■ Your task: Starting at the line that contains "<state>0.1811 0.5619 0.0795" and ending at the line that contains "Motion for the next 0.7", the lines below are to be given again exactly, with nothing added.

■ Materials provided:

*-*-*

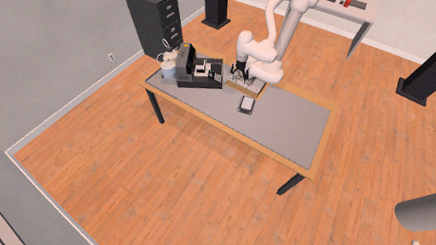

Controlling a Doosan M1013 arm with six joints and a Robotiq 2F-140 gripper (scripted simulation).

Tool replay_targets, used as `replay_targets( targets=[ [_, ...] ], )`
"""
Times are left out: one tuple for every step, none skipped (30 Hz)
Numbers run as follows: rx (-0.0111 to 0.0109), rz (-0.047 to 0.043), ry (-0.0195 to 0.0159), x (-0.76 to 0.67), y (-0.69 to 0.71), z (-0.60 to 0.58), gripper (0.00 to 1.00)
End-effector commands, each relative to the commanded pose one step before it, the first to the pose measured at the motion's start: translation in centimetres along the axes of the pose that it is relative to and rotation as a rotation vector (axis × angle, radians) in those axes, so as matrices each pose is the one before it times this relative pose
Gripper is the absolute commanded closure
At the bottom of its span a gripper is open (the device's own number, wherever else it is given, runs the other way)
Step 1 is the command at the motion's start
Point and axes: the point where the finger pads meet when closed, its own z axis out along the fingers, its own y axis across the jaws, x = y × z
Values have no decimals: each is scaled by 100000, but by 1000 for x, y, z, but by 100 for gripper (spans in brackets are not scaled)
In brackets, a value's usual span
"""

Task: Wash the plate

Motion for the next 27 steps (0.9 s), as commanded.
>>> replay_targets(
  targets=[
    [1294,4497,-724,-1676,956,501,30],
    [0,0,0,-389,292,117,30],
    [0,0,0,-389,292,117,30],
    [0,0,0,0,0,0,30],
    [0,0,0,0,0,0,30],
    [0,0,0,-389,292,117,30],
    [0,0,0,-193,145,58,30],
    [0,0,0,0,0,0,30],
    [0,0,0,0,0,0,30],
    [0,0,0,0,0,0,30],
    [0,0,0,0,0,0,30],
    [0,0,0,0,0,0,30],
    [0,0,0,0,0,0,30],
    [0,0,0,0,0,0,30],
    [0,0,0,0,0,0,30],
    [0,0,0,0,0,0,30],
    [0,0,0,0,0,0,30],
    [0,0,0,0,0,0,30],
    [0,0,0,0,0,0,30],
    [0,0,0,0,0,0,30],
    [0,0,0,0,0,0,30],
    [0,0,0,0,0,0,30],
    [0,0,0,0,0,0,30],
    [0,0,0,0,0,0,30],
    [0,0,0,0,0,0,30],
    [0,0,0,0,0,0,30],
    [0,0,0,0,0,0,30]
  ],
)
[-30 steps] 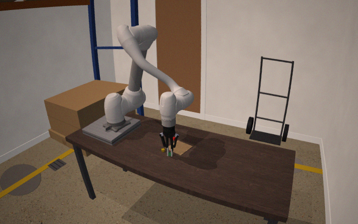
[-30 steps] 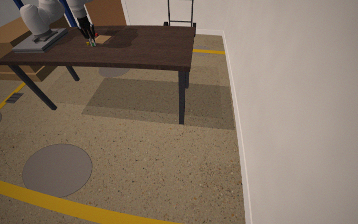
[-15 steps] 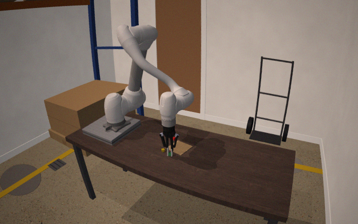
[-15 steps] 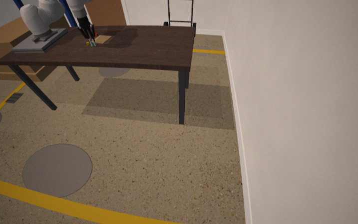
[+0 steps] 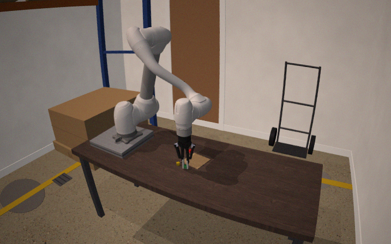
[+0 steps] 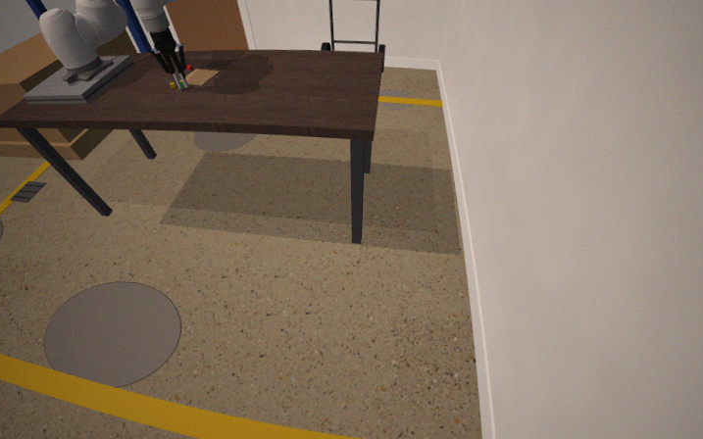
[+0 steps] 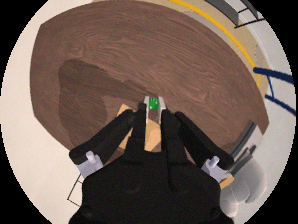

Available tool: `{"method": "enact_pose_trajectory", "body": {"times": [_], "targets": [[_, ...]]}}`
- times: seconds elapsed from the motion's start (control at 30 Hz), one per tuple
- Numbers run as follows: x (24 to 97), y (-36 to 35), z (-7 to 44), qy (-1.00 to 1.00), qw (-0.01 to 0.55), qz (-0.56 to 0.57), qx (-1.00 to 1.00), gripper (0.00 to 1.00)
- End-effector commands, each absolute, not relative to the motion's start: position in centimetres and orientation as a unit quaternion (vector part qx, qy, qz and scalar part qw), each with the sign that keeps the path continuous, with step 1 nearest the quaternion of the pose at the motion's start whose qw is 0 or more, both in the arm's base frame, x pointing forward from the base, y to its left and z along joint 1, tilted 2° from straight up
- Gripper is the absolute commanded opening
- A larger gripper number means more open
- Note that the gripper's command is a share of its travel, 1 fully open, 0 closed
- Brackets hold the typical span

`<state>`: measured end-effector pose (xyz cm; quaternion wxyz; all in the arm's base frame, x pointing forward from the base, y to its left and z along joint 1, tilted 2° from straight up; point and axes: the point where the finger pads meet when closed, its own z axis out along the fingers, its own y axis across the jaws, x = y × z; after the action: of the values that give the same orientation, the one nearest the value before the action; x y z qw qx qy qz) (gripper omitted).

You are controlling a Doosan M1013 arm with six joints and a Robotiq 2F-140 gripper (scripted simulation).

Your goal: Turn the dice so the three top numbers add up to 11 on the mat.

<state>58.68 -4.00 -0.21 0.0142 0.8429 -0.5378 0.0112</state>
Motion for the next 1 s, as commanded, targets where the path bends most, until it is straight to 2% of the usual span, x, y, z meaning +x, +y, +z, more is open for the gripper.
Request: {"method": "enact_pose_trajectory", "body": {"times": [0.0, 0.17, 0.4, 0.83, 0.97], "targets": [[58.7, -3.9, 1.9, -0.538, 0.014, 0.011, 0.843, 0.09], [58.7, -3.8, 5.7, -0.538, 0.014, 0.011, 0.843, 0.09], [58.7, -3.7, 8.3, -0.538, 0.014, 0.011, 0.843, 0.09], [58.6, -3.5, 8.7, -0.539, 0.014, 0.011, 0.842, 0.09], [55.7, 3.1, 8.7, -0.613, 0.013, 0.012, 0.790, 0.09]]}}
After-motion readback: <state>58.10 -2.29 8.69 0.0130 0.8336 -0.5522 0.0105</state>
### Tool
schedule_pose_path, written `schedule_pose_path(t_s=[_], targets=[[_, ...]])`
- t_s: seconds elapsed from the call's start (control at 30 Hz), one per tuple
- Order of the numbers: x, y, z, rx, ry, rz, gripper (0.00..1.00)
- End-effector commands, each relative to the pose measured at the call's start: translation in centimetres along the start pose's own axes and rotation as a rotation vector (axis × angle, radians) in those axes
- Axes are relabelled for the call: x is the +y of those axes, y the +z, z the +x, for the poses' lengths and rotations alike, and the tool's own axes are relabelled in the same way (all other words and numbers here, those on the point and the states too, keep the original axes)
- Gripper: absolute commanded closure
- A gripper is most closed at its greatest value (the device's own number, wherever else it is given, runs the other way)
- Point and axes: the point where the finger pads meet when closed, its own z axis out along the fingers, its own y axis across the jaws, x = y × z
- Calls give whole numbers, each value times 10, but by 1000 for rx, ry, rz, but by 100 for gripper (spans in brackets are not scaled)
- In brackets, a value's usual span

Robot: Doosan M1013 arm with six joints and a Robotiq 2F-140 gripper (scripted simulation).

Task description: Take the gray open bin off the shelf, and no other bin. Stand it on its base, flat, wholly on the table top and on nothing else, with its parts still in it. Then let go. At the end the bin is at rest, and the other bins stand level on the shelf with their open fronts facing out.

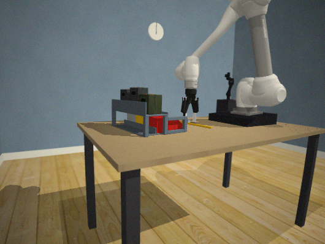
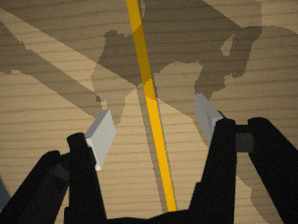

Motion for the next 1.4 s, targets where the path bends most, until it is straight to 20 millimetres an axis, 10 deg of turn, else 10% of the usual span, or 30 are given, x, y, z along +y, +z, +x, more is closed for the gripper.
schedule_pose_path(t_s=[0.0,0.97,1.13,1.37], targets=[[0,0,0,0,0,0,43],[0,0,0,0,0,0,43],[0,-50,0,0,0,0,43],[0,-50,0,0,0,0,43]])
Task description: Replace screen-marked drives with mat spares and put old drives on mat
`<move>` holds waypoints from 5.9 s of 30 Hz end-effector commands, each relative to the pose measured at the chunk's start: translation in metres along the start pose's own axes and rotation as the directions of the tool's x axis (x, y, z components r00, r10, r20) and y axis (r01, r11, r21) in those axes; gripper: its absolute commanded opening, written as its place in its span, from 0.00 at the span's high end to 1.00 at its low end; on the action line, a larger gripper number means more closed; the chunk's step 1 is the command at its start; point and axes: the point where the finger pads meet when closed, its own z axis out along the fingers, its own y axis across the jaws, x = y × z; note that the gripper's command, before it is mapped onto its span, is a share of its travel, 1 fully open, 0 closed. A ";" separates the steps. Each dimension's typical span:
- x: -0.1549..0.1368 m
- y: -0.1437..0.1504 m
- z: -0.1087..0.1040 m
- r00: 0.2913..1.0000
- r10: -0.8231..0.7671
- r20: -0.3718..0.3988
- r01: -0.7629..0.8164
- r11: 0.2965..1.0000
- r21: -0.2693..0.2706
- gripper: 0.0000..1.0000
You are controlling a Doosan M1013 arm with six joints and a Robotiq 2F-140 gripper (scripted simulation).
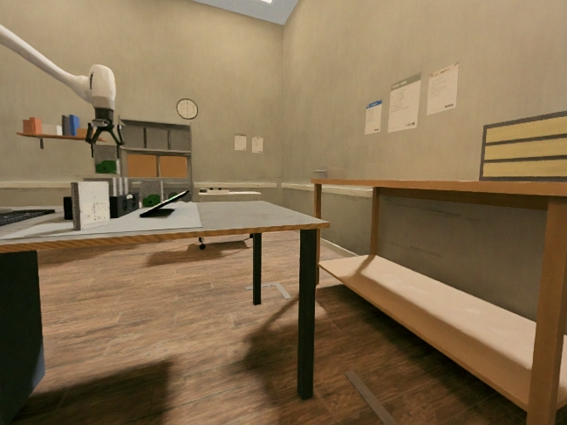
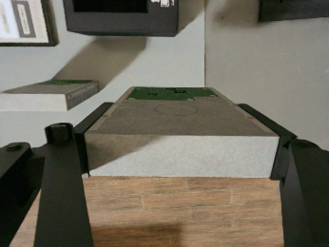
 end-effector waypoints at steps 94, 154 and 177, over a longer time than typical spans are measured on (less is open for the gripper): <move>0.000 0.000 0.150 1.000 0.000 0.001 0.000 1.000 0.001 0.90; 0.000 0.000 0.168 1.000 0.000 0.001 0.000 1.000 0.001 0.90; 0.000 0.000 0.174 1.000 0.000 0.001 0.000 1.000 0.001 0.90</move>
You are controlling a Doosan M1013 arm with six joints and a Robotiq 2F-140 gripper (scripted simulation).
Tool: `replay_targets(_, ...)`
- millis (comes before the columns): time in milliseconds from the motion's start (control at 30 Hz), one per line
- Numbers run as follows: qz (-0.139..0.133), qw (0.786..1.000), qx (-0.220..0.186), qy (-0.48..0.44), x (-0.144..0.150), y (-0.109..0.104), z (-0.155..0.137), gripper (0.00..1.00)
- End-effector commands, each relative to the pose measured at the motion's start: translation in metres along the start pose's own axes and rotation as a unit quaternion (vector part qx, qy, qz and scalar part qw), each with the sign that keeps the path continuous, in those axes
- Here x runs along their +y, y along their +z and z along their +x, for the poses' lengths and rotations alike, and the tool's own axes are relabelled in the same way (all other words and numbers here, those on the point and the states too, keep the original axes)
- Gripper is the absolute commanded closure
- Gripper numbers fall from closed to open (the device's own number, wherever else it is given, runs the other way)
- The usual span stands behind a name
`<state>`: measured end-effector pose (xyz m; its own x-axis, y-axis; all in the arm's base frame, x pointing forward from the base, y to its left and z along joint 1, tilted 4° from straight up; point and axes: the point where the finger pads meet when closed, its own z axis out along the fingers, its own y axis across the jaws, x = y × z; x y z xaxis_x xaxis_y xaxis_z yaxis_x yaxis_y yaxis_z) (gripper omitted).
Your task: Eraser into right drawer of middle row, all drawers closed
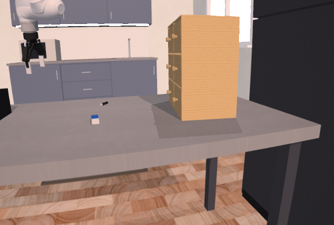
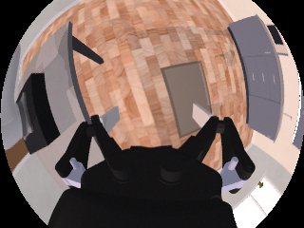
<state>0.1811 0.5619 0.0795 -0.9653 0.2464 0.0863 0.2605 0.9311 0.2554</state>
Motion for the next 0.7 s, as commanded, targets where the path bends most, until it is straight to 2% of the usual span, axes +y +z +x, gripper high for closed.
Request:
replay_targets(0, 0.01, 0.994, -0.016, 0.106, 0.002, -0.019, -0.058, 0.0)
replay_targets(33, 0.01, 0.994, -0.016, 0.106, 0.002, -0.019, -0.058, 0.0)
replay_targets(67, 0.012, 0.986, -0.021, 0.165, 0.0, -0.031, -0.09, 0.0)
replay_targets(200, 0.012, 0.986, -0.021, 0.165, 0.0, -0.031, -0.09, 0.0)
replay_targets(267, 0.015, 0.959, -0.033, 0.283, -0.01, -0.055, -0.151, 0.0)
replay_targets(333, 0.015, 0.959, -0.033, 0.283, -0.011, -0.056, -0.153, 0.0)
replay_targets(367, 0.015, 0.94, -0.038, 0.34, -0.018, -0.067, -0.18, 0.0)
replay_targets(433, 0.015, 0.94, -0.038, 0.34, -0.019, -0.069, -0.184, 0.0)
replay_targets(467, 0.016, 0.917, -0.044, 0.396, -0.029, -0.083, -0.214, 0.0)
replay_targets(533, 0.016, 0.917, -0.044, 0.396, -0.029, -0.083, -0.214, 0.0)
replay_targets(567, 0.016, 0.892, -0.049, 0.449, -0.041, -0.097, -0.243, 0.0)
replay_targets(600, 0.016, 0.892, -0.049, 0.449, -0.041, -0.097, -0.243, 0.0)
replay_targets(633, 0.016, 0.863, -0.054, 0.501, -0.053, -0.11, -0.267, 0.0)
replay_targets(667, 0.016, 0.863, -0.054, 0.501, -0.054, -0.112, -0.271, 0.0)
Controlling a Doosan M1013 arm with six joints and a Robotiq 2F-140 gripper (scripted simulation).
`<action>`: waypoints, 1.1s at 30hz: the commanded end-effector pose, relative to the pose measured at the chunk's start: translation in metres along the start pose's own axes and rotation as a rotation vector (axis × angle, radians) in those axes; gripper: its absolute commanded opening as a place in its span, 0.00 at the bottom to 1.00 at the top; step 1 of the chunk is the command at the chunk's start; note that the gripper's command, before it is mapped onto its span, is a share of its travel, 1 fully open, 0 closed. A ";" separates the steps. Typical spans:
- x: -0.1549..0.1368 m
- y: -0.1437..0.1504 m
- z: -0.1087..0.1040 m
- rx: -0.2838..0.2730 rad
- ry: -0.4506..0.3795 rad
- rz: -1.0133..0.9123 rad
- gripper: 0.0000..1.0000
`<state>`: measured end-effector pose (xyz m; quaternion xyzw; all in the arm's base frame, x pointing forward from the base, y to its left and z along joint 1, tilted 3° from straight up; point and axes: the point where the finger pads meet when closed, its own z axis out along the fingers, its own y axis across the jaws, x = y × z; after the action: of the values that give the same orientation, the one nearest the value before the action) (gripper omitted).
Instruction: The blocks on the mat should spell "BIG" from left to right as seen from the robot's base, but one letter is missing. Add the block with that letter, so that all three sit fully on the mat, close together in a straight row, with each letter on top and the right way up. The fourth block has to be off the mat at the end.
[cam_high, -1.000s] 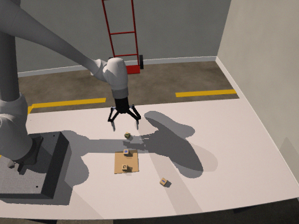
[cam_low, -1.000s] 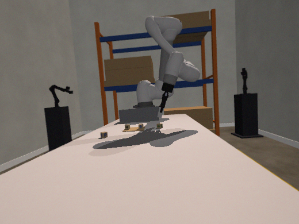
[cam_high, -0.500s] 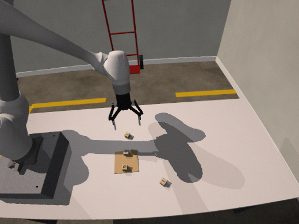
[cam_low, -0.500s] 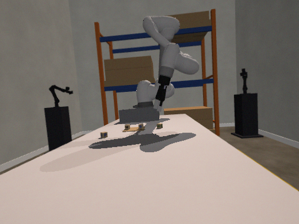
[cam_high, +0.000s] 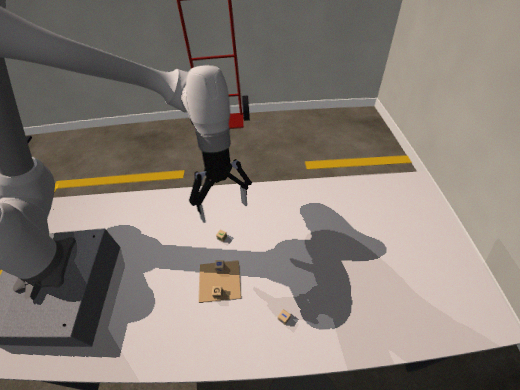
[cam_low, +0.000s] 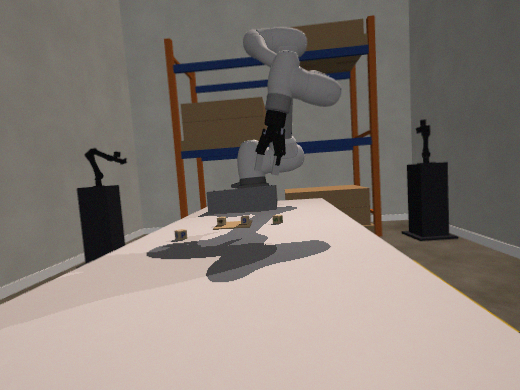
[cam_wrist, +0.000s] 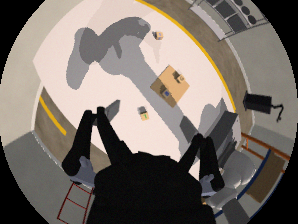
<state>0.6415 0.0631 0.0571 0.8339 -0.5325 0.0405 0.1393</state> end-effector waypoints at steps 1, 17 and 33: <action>0.017 0.003 -0.027 0.012 -0.038 -0.133 1.00; 0.055 0.017 -0.096 0.080 -0.089 -0.459 1.00; 0.090 0.040 -0.170 0.185 -0.109 -0.811 1.00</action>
<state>0.6583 0.0205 0.2224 0.9747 -0.2158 -0.0109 0.0578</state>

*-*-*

■ Answer for this exercise:
<state>0.1811 0.5619 0.0795 -0.9653 0.2464 0.0863 0.2605 0.9311 0.2554</state>
Motion for the next 0.7 s, as commanded, targets where the path bends most, until it is straight to 2% of the usual span, axes +y +z +x, gripper high for closed.

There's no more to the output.